--- Problem statement ---
A word-for-word restatement of the full listing is required.

== Segment start ==

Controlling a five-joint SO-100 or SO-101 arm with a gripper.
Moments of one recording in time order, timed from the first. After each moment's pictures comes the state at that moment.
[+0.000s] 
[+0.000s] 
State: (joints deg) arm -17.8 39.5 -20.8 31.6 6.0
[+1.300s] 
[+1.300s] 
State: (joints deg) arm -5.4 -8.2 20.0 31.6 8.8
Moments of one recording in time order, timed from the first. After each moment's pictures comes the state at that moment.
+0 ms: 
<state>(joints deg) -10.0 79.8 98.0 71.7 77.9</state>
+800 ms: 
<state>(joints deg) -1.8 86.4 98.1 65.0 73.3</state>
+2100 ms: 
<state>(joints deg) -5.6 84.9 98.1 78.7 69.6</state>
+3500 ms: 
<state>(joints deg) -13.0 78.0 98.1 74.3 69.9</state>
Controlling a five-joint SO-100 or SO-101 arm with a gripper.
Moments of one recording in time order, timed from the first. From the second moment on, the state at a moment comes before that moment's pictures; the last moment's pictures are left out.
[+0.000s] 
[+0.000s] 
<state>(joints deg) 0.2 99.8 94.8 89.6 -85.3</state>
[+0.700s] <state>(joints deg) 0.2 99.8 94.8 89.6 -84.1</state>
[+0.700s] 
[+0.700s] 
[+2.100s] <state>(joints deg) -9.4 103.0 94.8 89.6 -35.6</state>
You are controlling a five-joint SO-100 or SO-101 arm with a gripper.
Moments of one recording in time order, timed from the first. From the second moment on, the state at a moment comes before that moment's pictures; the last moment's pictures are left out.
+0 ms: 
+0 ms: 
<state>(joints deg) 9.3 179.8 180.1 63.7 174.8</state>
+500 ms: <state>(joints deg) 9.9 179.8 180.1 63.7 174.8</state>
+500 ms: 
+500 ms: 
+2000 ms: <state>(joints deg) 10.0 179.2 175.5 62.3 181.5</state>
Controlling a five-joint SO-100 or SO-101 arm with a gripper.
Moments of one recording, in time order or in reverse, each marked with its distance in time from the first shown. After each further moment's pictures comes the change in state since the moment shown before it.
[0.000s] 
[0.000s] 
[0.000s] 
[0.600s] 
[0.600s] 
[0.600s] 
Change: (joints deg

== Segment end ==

--- Exercise answer ---
Controlling a five-joint SO-100 or SO-101 arm with a gripper.
Moments of one recording in time order, timed from the first. After each moment's pictures comes the state at that moment.
[+0.000s] 
[+0.000s] 
State: (joints deg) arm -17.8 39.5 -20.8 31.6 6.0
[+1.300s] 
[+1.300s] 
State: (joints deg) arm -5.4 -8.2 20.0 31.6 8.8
Moments of one recording in time order, timed from the first. After each moment's pictures comes the state at that moment.
+0 ms: 
<state>(joints deg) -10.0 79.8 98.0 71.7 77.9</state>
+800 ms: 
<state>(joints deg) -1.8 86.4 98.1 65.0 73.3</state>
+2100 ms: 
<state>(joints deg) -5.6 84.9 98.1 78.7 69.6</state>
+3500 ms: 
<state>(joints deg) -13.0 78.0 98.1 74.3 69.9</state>
Controlling a five-joint SO-100 or SO-101 arm with a gripper.
Moments of one recording in time order, timed from the first. From the second moment on, the state at a moment comes before that moment's pictures; the last moment's pictures are left out.
[+0.000s] 
[+0.000s] 
<state>(joints deg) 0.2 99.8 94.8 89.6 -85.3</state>
[+0.700s] <state>(joints deg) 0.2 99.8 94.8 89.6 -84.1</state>
[+0.700s] 
[+0.700s] 
[+2.100s] <state>(joints deg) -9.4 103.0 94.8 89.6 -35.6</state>
You are controlling a five-joint SO-100 or SO-101 arm with a gripper.
Moments of one recording in time order, timed from the first. From the second moment on, the state at a moment comes before that moment's pictures; the last moment's pictures are left out.
+0 ms: 
+0 ms: 
<state>(joints deg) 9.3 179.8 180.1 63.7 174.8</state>
+500 ms: <state>(joints deg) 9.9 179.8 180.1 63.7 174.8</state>
+500 ms: 
+500 ms: 
+2000 ms: <state>(joints deg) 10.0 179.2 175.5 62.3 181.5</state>
Controlling a five-joint SO-100 or SO-101 arm with a gripper.
Moments of one recording, in time order or in reverse, each marked with its distance in time from the first shown. After each further moment's pictures comes the change in state since the moment shown before it.
[0.000s] 
[0.000s] 
[0.000s] 
[0.600s] 
[0.600s] 
[0.600s] 
Change: (joints deg

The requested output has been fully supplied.